沈宴撇撇嘴,接过下人递来的筷子,狼吞虎咽的大口吃了起来。唔,好吃——他一口一口的往嘴里夹,哪里还有刚才的贫嘴样。
曲悠瞪大眼,看着他那宛如蝗虫过境的灾民样,心里不由的想起了清河村里的曲家人。许久未曾回去,也不知家乡的亲人如何了。她垂下头,眼底慢慢地暗淡了下来。
“怎么了?”
“没事,可能有些想家了。”曲悠淡淡一笑,眉眼间有些不易察觉的哀愁。
沈宴傻愣愣的抬头,因为咽的太急而差点噎到,他挥舞着双手,使劲的掐着脖子,“碎~碎~”
众人迷茫的对望,完全没有听懂他的意思。
曲悠扑哧一下,喷笑出声,“他是要水,给他水。”
幻珊忍着笑,憋的脸都扭曲了,她主动递过茶杯,慢慢的帮沈宴顺着背。
呼——沈宴舒服的呼出一口长气。
“北疆那边闹了灾,百姓颗粒无收,卖儿卖女的满地都是,真是哀鸿遍野啊。”沈宴倚靠在软椅上,神色里有着忧愁。
北疆,怎么如此耳熟。曲悠直起身,回头看向楚钰。
“北疆是楚国的边境之城,对面毗邻着姜国。”楚钰解释。
曲悠点头,心里蓦然升起了危机感。如果说两个国家相隔不远,那么姜国有可能趁虚而入,到时候百姓一定更加的水深火热。

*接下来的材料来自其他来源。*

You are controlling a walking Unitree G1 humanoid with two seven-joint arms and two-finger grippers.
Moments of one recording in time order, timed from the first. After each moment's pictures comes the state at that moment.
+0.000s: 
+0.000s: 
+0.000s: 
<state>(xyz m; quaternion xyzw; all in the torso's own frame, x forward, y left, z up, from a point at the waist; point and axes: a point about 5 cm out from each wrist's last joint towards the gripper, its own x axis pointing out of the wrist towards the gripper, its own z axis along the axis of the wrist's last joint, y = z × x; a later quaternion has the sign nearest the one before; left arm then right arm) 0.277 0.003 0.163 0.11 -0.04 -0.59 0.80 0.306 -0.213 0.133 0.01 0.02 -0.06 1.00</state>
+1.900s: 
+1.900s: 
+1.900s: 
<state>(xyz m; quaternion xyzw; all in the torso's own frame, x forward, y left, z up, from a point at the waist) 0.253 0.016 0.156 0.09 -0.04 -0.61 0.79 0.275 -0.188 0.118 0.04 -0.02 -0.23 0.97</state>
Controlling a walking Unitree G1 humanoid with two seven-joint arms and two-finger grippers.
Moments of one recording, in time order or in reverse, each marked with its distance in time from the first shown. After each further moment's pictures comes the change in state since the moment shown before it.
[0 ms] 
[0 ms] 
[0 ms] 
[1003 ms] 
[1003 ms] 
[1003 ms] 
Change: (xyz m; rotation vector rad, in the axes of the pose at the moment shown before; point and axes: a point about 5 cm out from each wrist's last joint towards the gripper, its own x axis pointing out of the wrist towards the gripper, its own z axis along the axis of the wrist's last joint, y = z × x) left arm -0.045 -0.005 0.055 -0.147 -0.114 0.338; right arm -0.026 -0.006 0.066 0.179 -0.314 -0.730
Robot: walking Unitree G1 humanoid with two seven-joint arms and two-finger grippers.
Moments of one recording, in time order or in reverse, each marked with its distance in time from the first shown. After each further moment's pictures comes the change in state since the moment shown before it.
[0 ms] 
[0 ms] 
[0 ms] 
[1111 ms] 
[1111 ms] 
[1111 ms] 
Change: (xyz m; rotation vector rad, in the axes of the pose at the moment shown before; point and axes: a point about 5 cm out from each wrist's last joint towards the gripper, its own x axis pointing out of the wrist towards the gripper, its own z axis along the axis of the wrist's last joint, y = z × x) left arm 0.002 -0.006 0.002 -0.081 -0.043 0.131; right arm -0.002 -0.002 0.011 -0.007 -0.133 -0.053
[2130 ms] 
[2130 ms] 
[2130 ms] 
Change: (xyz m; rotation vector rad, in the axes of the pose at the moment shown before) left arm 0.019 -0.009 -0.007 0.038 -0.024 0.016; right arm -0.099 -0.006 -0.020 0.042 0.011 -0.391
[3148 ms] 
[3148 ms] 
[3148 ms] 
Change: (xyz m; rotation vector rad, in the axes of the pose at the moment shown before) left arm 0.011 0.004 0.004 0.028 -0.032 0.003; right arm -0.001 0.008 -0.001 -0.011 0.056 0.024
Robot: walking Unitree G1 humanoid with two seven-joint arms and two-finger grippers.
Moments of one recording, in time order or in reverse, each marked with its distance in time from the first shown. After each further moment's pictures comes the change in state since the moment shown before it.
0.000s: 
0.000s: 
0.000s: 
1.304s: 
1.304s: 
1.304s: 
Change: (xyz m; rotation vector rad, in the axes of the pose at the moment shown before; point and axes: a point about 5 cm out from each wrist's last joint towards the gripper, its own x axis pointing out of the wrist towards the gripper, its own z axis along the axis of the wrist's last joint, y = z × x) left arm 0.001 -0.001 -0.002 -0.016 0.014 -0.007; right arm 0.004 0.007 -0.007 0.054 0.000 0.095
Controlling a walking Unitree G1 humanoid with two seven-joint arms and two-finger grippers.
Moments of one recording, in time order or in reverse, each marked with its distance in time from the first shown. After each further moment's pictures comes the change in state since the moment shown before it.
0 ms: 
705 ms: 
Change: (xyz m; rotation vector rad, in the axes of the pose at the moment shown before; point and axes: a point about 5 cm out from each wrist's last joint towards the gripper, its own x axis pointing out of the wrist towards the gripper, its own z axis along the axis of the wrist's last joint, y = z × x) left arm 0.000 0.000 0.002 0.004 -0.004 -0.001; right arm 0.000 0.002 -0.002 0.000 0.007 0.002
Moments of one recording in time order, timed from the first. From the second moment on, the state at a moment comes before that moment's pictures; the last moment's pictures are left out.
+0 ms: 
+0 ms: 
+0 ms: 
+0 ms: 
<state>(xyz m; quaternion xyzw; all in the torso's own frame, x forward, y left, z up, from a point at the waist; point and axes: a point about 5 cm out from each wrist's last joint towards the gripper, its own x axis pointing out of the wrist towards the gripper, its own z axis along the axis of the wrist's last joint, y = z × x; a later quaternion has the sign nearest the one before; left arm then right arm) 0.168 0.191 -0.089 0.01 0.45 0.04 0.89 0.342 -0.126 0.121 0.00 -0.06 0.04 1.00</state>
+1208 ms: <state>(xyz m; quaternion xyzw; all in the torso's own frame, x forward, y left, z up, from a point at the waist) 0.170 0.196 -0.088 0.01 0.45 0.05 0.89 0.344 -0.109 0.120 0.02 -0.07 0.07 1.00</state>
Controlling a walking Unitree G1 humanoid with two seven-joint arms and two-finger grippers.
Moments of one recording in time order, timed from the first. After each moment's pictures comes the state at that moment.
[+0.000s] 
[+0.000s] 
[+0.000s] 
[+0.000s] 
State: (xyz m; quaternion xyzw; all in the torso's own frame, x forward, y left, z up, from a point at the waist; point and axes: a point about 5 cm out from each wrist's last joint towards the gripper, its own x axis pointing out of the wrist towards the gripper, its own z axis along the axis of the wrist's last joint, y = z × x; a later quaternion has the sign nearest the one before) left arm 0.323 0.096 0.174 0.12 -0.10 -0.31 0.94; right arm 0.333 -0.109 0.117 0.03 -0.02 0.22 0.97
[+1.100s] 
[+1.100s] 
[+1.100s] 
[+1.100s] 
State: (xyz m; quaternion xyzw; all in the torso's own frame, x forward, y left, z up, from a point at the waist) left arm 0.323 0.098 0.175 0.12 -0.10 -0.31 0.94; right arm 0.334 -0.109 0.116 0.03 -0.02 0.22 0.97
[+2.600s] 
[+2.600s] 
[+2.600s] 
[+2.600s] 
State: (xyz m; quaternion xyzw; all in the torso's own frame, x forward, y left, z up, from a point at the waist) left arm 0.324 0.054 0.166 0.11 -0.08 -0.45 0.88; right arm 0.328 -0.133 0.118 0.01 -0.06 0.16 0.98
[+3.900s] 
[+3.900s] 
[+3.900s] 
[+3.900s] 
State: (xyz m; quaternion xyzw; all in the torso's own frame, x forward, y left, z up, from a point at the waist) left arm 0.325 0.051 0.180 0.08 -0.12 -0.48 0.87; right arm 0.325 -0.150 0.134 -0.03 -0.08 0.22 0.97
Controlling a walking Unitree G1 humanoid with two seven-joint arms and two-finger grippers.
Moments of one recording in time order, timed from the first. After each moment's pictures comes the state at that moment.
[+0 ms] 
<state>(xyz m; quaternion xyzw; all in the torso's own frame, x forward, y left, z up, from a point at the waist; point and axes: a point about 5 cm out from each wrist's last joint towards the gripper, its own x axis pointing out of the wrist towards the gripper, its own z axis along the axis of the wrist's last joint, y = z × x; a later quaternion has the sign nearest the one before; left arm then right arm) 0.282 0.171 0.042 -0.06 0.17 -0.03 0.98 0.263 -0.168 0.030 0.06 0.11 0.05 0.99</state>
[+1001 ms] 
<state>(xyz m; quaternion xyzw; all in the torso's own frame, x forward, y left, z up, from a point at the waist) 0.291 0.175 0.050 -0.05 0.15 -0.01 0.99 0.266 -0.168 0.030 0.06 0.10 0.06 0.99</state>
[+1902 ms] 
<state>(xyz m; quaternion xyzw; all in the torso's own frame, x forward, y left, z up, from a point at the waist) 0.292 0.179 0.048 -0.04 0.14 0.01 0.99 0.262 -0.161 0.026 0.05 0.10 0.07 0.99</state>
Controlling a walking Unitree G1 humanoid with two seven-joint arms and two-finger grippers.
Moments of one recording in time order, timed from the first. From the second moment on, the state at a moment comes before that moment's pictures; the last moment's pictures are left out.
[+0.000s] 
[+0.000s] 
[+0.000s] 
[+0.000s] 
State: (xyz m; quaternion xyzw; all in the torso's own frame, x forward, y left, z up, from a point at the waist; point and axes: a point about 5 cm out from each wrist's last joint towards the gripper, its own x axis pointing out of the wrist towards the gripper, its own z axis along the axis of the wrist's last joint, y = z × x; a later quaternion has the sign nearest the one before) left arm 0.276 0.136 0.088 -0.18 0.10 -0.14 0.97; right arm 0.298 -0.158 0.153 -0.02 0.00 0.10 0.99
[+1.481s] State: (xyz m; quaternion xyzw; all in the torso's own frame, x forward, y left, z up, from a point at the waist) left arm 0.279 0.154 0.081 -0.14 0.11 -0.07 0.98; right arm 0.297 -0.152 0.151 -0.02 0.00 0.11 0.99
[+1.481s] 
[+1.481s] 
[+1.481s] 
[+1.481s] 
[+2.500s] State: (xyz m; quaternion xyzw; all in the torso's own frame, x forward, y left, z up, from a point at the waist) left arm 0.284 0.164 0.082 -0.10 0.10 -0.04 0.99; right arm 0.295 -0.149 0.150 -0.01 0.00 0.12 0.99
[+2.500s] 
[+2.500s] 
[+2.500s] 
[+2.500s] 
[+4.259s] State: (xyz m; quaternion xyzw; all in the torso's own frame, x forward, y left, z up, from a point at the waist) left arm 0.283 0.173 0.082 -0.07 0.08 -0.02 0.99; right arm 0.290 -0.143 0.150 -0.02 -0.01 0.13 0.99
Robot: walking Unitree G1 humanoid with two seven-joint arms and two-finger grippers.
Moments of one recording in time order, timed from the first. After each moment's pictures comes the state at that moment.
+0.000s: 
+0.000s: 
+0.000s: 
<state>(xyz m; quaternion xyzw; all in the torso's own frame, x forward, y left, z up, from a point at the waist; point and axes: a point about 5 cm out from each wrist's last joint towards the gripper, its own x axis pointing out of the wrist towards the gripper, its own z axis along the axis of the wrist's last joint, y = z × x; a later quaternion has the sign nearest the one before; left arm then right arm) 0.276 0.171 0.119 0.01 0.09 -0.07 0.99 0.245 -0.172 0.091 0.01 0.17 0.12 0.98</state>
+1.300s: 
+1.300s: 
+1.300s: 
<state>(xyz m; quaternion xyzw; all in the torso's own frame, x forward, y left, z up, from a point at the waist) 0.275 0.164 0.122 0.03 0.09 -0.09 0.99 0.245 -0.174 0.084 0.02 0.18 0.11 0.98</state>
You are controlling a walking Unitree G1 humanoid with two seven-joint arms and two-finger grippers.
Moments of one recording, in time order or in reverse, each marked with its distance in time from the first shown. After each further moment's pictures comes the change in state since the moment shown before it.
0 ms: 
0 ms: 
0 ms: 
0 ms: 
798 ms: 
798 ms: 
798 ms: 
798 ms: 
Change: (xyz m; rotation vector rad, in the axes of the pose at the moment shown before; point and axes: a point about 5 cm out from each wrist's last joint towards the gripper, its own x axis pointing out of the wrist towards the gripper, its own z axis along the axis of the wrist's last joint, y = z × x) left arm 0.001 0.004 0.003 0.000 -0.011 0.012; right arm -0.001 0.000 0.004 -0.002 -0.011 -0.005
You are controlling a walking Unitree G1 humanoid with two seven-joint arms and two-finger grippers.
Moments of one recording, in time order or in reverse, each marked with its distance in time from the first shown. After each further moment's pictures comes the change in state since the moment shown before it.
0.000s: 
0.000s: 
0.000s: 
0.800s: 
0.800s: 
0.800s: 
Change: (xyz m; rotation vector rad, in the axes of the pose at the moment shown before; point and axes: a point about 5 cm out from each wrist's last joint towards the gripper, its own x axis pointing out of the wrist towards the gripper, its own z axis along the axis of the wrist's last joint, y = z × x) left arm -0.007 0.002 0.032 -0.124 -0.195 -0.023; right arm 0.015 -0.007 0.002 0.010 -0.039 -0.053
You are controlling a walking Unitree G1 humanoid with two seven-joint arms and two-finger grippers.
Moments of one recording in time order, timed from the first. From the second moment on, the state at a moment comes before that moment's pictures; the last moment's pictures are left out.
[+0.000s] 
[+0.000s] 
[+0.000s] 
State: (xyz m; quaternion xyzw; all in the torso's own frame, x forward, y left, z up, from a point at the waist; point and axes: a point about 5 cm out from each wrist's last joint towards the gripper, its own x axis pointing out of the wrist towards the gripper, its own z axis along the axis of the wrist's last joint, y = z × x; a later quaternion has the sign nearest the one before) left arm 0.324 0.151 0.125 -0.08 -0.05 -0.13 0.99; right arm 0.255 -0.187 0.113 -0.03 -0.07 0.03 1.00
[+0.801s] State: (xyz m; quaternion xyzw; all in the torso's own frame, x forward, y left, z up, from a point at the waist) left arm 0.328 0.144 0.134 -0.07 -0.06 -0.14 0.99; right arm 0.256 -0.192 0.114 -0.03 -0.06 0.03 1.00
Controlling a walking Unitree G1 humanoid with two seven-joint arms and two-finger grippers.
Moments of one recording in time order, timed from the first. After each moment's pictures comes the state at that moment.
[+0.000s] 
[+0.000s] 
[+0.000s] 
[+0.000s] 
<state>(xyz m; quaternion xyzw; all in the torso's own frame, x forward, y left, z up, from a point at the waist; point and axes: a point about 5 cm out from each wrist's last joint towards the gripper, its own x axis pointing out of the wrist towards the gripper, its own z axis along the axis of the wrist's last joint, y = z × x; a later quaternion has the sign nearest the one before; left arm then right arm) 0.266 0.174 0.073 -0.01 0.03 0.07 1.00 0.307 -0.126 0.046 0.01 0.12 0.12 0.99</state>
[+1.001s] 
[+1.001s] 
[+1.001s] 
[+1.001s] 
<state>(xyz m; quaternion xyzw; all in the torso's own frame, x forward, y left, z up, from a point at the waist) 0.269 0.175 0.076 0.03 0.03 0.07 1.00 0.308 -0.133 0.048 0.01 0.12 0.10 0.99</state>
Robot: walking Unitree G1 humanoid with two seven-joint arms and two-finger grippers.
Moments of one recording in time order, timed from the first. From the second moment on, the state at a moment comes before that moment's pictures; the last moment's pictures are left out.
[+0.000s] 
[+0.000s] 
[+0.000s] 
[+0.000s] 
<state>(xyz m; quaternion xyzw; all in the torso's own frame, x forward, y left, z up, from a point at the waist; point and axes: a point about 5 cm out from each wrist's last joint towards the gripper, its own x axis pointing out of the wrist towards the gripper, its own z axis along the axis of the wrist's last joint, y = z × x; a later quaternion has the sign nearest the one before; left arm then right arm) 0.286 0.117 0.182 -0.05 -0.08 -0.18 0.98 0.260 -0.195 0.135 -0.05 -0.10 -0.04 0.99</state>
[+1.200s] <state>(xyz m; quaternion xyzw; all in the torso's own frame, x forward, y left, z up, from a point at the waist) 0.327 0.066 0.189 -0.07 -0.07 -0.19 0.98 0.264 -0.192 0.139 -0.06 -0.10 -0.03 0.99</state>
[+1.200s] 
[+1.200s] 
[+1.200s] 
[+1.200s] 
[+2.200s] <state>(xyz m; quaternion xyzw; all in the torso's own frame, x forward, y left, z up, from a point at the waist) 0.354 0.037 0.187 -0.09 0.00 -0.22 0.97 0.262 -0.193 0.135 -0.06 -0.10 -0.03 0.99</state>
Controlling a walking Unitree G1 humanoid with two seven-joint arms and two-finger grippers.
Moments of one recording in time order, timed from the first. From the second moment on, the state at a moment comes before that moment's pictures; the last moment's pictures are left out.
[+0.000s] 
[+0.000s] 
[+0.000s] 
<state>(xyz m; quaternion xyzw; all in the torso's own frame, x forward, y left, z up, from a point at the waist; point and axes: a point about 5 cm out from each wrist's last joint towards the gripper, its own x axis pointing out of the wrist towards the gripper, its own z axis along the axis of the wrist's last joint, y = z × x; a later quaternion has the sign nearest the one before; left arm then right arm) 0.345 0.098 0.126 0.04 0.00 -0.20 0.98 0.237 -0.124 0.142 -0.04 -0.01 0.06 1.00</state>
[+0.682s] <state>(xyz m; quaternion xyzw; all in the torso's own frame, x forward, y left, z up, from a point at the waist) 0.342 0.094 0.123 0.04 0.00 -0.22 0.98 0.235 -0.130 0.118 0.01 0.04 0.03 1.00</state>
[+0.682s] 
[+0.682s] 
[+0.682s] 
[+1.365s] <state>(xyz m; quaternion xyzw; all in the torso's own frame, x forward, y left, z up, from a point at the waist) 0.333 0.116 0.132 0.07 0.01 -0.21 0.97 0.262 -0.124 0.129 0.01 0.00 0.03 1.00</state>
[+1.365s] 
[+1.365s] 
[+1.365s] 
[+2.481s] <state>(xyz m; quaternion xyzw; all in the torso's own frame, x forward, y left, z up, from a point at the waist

“钰哥哥,把南城附近的庄子交给我。”曲悠蓦然开口,吓了沈宴一跳。
“你要庄子干什么?”沈宴问。
“种庄稼。”
啥,种庄稼。沈宴一脸懵逼的转向楚钰,“她来洛宁也没闲着?”
楚钰摇头,嘴角含着宠溺的笑。
哎呀,沈宴莫名的抖了抖,动手扫了扫身上的鸡皮疙瘩。
“对了,你怎么会来睿王府?”曲悠猛然想起。